All things considered, that demonstrates an astonishing lack of trust in the DPJ.

* The child-rearing planks in both party platforms are classic examples of legal vote-buying schemes. They’re counting on the public not taking the time to think it through, and the media not to help them by prompting. Of course the free money for school won’t be free, because the beneficiaries will pay for it through some other form of taxation. There goes the supposed benefit of lowering the financial burden on families to encourage them to have more/some children.

It’s also unlikely to improve Japan’s birthrate–certainly not to a level required to produce more revenue sources for social welfare programs, which is the point to begin with. The claim that people are not having more children because it costs too much is an excuse, not a reason. People just aren’t as interested in creating families as they used to be.

Since the program will have no requirements to spend the money for specific uses, such as children’s clothing, it will be a rerun of the pattern for Third World foreign aid, in which the cash was diverted to the discretionary spending of the ruling class rather than infrastructural development. (In the early 1990s, the World Bank said it absolutely no idea what happened to 30% of all the money it gave to Indonesia. The U.S. stopped giving financial aid to post-Soviet Russia when they discovered most of the money was being shifted from Moscow to Swiss bank accounts within 24 hours after the initial transfer.) It is just as likely to enable non-essential expenditures for the parents as it is to be spent on children.

That’s just one inevitability. Here’s another one—the scheme won’t result in a higher birth rate (they never do) and the people who originally pushed it will insist that’s because an insufficient amount of money was allocated to the families. They will therefore call for increases in the amount of the payments rather than admit the program is a failure.

It’s like the sun rising in the east every morning.

Also, no one seems to be mentioning the additional tax burden this will impose on working singles and newly married couples without children who won’t receive any of these funds at all. If the DPJ thinks thinks folks aren’t having children because of the financial burden, why—by their logic—are they making it harder for people of prime child-rearing age to start families?

If they were serious about giving families with children a break, they would increase rather than eliminate the current income tax deductions for children, which the DPJ proposal entails. Instead of taking money from people at tax time and then distributing it, let them keep their money to begin with.
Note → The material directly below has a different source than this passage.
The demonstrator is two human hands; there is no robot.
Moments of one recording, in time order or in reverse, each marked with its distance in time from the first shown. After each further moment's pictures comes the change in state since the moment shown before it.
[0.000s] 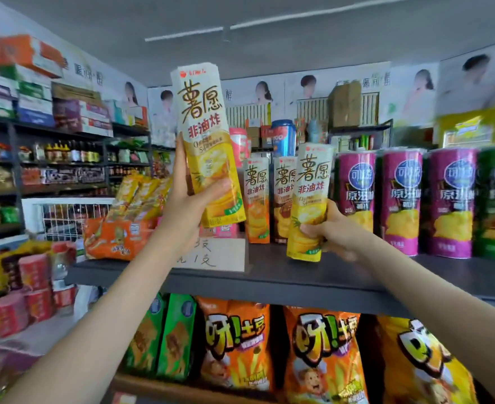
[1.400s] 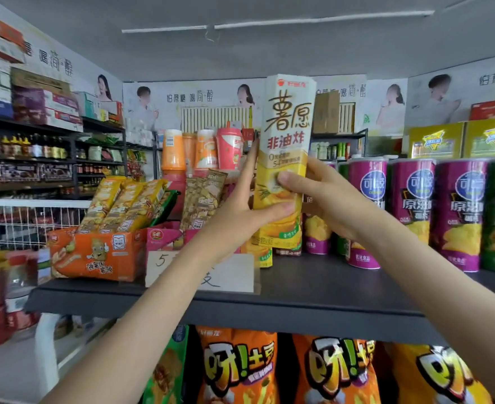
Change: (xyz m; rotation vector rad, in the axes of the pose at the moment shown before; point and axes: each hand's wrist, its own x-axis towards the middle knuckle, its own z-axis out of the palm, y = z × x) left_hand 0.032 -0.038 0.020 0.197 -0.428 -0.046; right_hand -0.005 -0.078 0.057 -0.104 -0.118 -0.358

But that wouldn’t serve the real purpose of the scheme. That’s to shift the political debate from more fundamental questions to the issue of the level of government services, and which party is prepared to use the most tax money to attract votes.

Meanwhile, many people have resigned themselves to voting for the DPJ because they promise to more actively pursue the devolution of authority and weaken bureaucratic control of government.

Yet the tiara in the crown of the DPJ platform will engender more dependency on the central government and create yet another bureaucracy.

There’s a Japanese phrase applicable to all this: fu ni ochinai, or, “it doesn’t fall into the bowels”. In other words, it’s not convincing at all.